§ **Your task**
Go through the listing and pick out each line with the word "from" in it.

○ ○ ○ ○ ○

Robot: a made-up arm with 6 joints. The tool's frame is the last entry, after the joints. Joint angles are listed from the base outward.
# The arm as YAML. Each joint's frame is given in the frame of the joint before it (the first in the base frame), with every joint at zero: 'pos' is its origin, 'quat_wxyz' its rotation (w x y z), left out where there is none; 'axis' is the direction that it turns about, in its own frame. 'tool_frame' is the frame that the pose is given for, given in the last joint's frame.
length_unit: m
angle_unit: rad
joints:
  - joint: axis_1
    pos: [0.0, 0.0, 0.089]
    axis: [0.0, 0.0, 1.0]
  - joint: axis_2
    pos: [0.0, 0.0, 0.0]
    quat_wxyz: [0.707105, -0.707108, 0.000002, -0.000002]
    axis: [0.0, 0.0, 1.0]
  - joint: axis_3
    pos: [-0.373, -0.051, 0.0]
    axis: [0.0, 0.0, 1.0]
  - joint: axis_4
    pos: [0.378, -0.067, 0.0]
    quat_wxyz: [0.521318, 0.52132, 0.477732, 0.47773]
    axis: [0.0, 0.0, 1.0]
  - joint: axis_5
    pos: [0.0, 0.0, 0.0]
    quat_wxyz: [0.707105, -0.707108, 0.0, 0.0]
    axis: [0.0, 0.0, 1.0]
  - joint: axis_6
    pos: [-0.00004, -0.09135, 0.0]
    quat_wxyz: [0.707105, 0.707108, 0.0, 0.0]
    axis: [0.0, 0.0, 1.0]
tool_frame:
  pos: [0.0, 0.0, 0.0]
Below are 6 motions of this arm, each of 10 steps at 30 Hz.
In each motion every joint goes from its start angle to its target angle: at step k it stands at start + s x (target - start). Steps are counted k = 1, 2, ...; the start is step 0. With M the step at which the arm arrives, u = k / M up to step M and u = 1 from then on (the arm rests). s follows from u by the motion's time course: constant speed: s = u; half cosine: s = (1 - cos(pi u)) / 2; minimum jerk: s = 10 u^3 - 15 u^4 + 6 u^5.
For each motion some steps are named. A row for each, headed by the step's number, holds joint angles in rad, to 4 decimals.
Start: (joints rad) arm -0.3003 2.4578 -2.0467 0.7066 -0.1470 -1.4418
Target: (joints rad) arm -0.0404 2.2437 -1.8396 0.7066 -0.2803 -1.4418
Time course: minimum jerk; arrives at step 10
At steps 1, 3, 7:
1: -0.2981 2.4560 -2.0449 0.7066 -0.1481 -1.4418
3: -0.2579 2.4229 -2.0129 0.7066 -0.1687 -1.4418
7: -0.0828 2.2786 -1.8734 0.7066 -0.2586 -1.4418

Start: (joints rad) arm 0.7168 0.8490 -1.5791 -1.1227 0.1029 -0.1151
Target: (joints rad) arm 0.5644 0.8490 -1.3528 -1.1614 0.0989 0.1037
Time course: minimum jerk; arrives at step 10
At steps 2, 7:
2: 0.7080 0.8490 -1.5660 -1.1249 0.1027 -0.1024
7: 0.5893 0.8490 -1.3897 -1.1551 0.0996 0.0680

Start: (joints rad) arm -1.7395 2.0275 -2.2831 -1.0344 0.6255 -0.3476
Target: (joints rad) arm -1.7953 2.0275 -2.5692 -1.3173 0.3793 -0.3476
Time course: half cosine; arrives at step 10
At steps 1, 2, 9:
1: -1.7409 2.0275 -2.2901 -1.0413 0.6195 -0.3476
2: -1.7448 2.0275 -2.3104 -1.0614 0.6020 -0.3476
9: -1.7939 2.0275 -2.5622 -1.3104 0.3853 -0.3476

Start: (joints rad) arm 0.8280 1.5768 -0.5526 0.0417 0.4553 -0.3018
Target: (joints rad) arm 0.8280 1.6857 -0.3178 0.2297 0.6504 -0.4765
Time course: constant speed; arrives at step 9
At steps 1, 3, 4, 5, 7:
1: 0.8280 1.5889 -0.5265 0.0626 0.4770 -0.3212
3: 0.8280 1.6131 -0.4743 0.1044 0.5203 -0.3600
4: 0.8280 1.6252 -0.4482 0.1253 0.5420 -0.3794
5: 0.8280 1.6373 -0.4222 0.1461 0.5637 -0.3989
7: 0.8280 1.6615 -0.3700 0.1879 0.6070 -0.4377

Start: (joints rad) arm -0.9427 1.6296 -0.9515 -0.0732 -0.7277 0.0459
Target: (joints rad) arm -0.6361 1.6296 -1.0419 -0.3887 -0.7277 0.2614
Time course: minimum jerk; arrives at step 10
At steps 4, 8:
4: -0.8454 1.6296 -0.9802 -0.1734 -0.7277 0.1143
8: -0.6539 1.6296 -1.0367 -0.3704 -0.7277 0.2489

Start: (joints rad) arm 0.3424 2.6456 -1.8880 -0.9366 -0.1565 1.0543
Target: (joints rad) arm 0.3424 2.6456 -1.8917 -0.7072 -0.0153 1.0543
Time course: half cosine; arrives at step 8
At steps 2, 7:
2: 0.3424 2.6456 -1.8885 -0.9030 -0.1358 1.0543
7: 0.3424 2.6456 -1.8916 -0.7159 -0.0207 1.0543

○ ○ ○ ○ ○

§ **Exercise result**
Robot: a made-up arm with 6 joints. The tool's frame is the last entry, after the joints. Joint angles are listed from the base outward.
In each motion every joint goes from its start angle to its target angle: at step k it stands at start + s x (target - start). Steps are counted k = 1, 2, ...; the start is step 0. With M the step at which the arm arrives, u = k / M up to step M and u = 1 from then on (the arm rests). s follows from u by the motion's time course: constant speed: s = u; half cosine: s = (1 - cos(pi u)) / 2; minimum jerk: s = 10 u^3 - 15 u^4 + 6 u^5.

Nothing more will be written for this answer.